In another example, Myers’ describes the titling process as follows, "In CUMULAPNEUMA (THE THIRD THING), "cumula" is a type of cloud formation and "pneuma" refers to breath. "The Third Thing" is a reference to a poem of the same title by D. H. Lawrence. The poem is about a molecule of water-two parts hydrogen and one part oxygen, plus a third element present that completes the molecule but remains unknown and somewhat mysterious. So the titles are descriptive, and they also have function. They function synergistically with the work by adding another layer of meaning.

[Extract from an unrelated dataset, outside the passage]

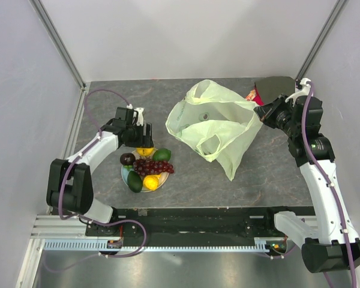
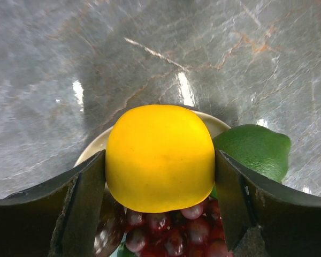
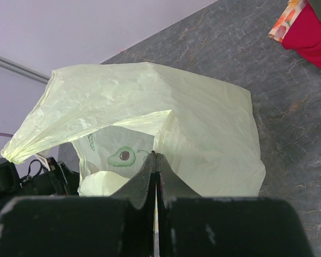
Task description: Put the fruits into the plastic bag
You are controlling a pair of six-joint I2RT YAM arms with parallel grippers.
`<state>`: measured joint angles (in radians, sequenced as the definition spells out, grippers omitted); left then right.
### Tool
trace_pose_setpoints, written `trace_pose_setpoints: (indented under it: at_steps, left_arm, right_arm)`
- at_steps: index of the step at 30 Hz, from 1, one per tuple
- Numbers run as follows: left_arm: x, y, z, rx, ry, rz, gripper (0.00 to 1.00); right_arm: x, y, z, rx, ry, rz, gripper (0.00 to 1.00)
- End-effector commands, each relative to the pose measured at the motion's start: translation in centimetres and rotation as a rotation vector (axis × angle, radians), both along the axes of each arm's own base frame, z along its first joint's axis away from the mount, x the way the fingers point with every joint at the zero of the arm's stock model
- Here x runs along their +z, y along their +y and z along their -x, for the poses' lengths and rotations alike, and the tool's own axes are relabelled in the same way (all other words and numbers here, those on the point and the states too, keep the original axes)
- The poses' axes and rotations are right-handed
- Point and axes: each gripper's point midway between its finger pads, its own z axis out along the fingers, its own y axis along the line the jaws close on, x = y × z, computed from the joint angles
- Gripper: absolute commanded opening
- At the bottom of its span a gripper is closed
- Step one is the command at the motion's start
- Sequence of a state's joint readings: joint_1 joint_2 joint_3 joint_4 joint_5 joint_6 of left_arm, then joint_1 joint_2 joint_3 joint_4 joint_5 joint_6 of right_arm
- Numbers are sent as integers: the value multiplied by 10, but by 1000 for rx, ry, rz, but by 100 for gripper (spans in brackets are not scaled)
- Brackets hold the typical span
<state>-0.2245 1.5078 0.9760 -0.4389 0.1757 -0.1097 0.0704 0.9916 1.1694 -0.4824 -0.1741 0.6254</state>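
Observation:
A pale plate [image 1: 124, 174] holds the fruits: a dark red grape bunch [image 1: 153, 166], two green avocados [image 1: 162, 155] [image 1: 134, 182], a dark round fruit [image 1: 127, 159] and an orange-yellow fruit [image 1: 151, 182]. My left gripper [image 1: 145, 143] reaches down at the plate's far edge. In the left wrist view its fingers [image 2: 91, 187] press both sides of a yellow fruit [image 2: 160, 155], which rests on the grapes [image 2: 166, 230] beside an avocado [image 2: 254, 147]. My right gripper [image 1: 263, 112] [image 3: 157, 156] is shut on the edge of the pale green plastic bag [image 1: 210, 123] [image 3: 203, 128] and holds it raised, its mouth facing the plate.
A red cloth [image 1: 254, 95] [image 3: 310, 35] and a dark green cloth [image 1: 275, 86] lie at the back right behind the bag. The dark marbled table [image 1: 108, 108] is fenced by white walls on three sides.

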Motion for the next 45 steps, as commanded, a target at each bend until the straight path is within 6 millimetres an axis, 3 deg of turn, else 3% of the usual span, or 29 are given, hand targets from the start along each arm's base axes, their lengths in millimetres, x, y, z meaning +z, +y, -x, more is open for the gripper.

They are usually added at the very end."

== Collections ==
Myers' work is in the permanent museum collections of The Solomon R. Guggenheim Museum (NY, NY), Perez Art Museum (Miami, FL),  Museum of Fine Arts in Houston (Houston, TX), Fort Wayne Museum of Art (Fort Wayne, IN), Greenville County Museum of Art (Greenville, SC),  Laguna Art Museum (Laguna Beach, CA), The Kleefeld Museum of Contemporary Art (Los Angeles, CA), Nora Eccoles Harrison Museum of Art (Logan, UT), Hudson Valley Museum of Contemporary Art (Peekskill, NY), Nerman Museum of Contemporary Art (Kansas City, MO) and many others.

== Exhibitions ==
Myers has had exhibitions at Rhona Hoffman Gallery (Chicago, IL), Mary Boone Gallery (NY, NY), Suzanne Vielmetter Projects (LA, CA), Talley Dunn Gallery (Dallas, TX), The Sweeney Art Museum (Riverside, CA), The Kleefeld Museum of Contemporary Art (LA, CA),  Atlanta Contemporary Arts Center (Atlanta, GA), Danese Gallery (NY, NY), Valerie McKenzie Fine Art (NY, NY), The Benton Museum (Pomona, CA), Santa Barbara Contemporary Arts Forum (Santa Barbara, CA), Wayne State University Art Museum (Detroit, MI), Museum of Fine Arts (Houston, TX), Telfair Museums (Savannah, GA), Weatherspoon Museum (Greensboro, NC), Hudson Valley Museum of Contemporary Art (Peekskill, NY), Nerman Museum (Overland Park, KS), San Jose Museum of Art (San Jose, CA), H&R Block ARTSPACE (Kansas City, MO), Sun Valley Center for the Arts (Ketchum, ID), Auckland Art Museum (Chapel Hill, NC), Greenville County Museum of Art (Greenville, SC), Tweed Museum of Art (Duluth, MN), Knoxville Museum of Art (Knoxville, TN), Morris Museum (Morristown, NJ), Gallery MOMO Ryogoku (Tokyo, Japan), and The Berkshire Museum (Pittsfiend, MA) amongst others.

== Awards ==
Myers has received awards from The Adolph and Esther Gottlieb Foundation Award, The Pollock-Krasner Foundation, The American Academy in Rome, The American Academy of Arts and Letters, The Marie Walsh Sharpe Foundation, Yaddo Artist Residency, The Dora Maar House Artist Residency, The Creativity Conference in Sea Island, GA and is a current Studio Member Artist at The Elizabeth Foundation for the Arts in New York.

== Publications ==
Myers' work has been discussed in numerous publications including ARTFORUM, Hyperallergic, The New York Times, The Los Angeles Times, Artnet, The Dallas Morning News, Glasstire, The Kansas City Star, The Brooklyn Rail, BOMB Magazine, Art in America, ArtCritical, Artnews, Art and Auction and Art on Paper to name a few.